With South Africa's beer market dominated by SABMiller, though, DIageo preferred to team up with another scale player rather than go it alone. “It's far better to partner with somebody like a Heineken or a Namibia Breweries, and get direct access to the profit pool through that,” Blazquez notes.

“Secondly, beer and spirits together is a winning combination in Africa: it allows you greater consumer and customer insights, you can put both on the same trucks to make the same calls. When the Amstel brand was transferred (in 2007), we saw a big step-change in Brandhouse's share. So, we put in around 300 more salespeople, carrying beer and spirits. Subsequently, our spirits share has really accelerated. That's all down to fully utilising the route-to-market that we've established.”

Such a success could see the JV model replicated in other African markets, then, surely. “Each market is different,” Blazquez counters. “Do we really need it in Kenya, where we have over 90% market share, or, in Nigeria, where we've got about 40% value share? I'm not sure what additional value Heineken would bring to our businesses there.

“I don't think we'll see Heineken and Diageo coming together further in the continent. The cultural fit's great, but we're both enjoying good growth.”
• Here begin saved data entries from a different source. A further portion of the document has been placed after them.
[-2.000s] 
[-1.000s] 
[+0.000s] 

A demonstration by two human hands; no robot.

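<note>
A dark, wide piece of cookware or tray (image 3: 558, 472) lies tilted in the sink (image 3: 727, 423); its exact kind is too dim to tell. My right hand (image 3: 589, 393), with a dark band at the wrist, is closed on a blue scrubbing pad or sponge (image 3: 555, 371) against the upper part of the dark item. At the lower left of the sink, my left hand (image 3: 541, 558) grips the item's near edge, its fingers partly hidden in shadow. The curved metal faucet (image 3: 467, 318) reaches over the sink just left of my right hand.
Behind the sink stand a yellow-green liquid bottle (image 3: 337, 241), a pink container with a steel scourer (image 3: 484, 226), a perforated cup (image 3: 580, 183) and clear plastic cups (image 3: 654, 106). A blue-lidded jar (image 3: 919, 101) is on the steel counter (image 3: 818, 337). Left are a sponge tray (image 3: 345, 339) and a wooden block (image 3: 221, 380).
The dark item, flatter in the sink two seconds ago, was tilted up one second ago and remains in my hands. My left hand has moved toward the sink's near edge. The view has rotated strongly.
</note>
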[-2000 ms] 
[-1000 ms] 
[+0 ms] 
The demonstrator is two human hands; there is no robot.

Going forward, then, which markets can we expect to see Diageo focus on on the continent? “Angola and DRC (Democratic Republic of Congo),” Blazquez snaps straight back. “Angola is huge; the economy has grown eight-fold since 2002. Luanda is like downtown New York! It's a big spirits profit pool, and it'll grow rapidly: Loads of natural resources, with infrastructure being laid down. I'd like to be participating there directly.”

“I was dissatisfied with our presence in Tanzania and Ethiopia. We said we would fix those, we have. So, I intend to fix Angola and DRC.”

Blazquez has yet to make up his mind how he will fix the two markets. “We could go directly in there with spirits, and import,” he mulls. “We could build a greenfield, or we could acquire something that's available. One of the advantages that we've got in Angola is that Scotch is so well appreciated there. We can build off that strength. I suspect that, whatever we do will be spirits-led in the first instance.”

During our time together, I've been struck at how strong a handle Blazquez has on Diageo's numbers – there's been no “I'll get back to you with those” moments during the hour. He used to be an accountant, I figure.

“No, I was a university professor,” he corrects. “I used to teach vets and medics at Bristol University. I'm a scientist, with a PHD in physiology.”

I ask if he'll take a look at a strange growth on my leg. He politely declines. “I left when I was about 30,” he says. “I've been with Diageo for the last 23 years.”